Suiren-1.0 Technical Report: A Family of Molecular Foundation Models
Summary: arXiv:2603.21942v3 Announce Type: replace-cross
Abstract: We introduce Suiren-1.0, a family of molecular foundation models for the accurate modeling of diverse organic systems. Suiren-1.0 comprising three specialized variants (Suiren-Base, Suiren-Dimer, and Suiren-ConfAvg) is integrated within an algorithmic framework that bridges the gap between 3D conformational geometry and 2D statistical ensemble spaces.
Our research first focuses on the pre-training of Suiren-Base, which consists of 1.8 billion parameters and is trained on a dataset of 70 million samples derived from Density Functional Theory (DFT). This model utilizes spatial self-supervision and SE(3)-equivariant architectures, which enable it to achieve robust performance in predicting quantum properties of molecules.
Key Features of Suiren-1.0
- Suiren-Base:
This is the foundational model pre-trained on a large-scale DFT dataset, providing a strong baseline for quantum property predictions.
- Suiren-Dimer:
Building upon Suiren-Base, this variant undergoes additional pre-training on a dataset of 13.5 million intermolecular interaction samples, enhancing its predictive capabilities.
- Suiren-ConfAvg:
This lightweight model is designed for efficient downstream applications, utilizing a novel technique called Conformation Compression Distillation (CCD). This method distills complex 3D structural data into simplified 2D conformation-averaged representations.
Conformation Compression Distillation (CCD)

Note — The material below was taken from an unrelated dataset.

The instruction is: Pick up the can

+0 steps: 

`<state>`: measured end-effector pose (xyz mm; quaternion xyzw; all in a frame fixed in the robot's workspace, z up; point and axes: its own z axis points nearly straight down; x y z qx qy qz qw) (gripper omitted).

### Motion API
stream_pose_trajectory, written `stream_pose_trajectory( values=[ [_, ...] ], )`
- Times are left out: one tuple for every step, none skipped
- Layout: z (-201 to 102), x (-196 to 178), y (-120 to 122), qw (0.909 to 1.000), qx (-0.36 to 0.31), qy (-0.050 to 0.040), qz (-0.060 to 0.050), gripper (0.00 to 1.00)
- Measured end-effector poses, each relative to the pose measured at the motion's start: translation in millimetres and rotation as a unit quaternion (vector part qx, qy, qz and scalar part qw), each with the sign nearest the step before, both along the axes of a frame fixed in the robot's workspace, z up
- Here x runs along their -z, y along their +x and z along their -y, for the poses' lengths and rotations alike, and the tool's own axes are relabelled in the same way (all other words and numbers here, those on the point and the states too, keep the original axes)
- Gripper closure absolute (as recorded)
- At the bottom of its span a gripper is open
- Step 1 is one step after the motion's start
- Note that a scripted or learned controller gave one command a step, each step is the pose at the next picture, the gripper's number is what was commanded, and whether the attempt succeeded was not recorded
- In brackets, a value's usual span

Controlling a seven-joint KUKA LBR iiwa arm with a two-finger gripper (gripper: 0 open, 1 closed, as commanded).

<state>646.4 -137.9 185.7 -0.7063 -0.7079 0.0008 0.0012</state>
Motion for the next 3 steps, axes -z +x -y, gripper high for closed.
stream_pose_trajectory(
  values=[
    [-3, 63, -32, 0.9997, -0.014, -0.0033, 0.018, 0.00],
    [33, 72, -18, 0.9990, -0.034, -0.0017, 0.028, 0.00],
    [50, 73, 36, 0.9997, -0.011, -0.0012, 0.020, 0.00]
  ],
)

The CCD framework plays a pivotal role in enabling Suiren-ConfAvg to generate high-fidelity representations directly from SMILES (Simplified Molecular Input Line Entry System) or molecular graphs. This diffusion-based approach significantly reduces the complexity of 3D structural representations, making it easier for various applications in molecular modeling.
Results and Performance
Our extensive evaluations demonstrate that Suiren-1.0 establishes state-of-the-art results across a variety of tasks, outperforming existing models in several key areas. The introduction of these models represents a significant step forward in the field of molecular modeling, providing researchers and practitioners with powerful tools to explore organic systems with unprecedented accuracy.
Open Source Availability
All models and benchmarks associated with Suiren-1.0 have been open-sourced, promoting transparency and collaboration within the scientific community. This initiative not only fosters innovation but also encourages further research and development in the area of molecular foundation models.
Conclusion
Suiren-1.0 signifies a breakthrough in molecular modeling, combining advanced machine learning techniques with rich datasets to deliver robust predictive capabilities. As the field continues to evolve, we anticipate that these models will play a crucial role in advancing our understanding of molecular interactions and properties.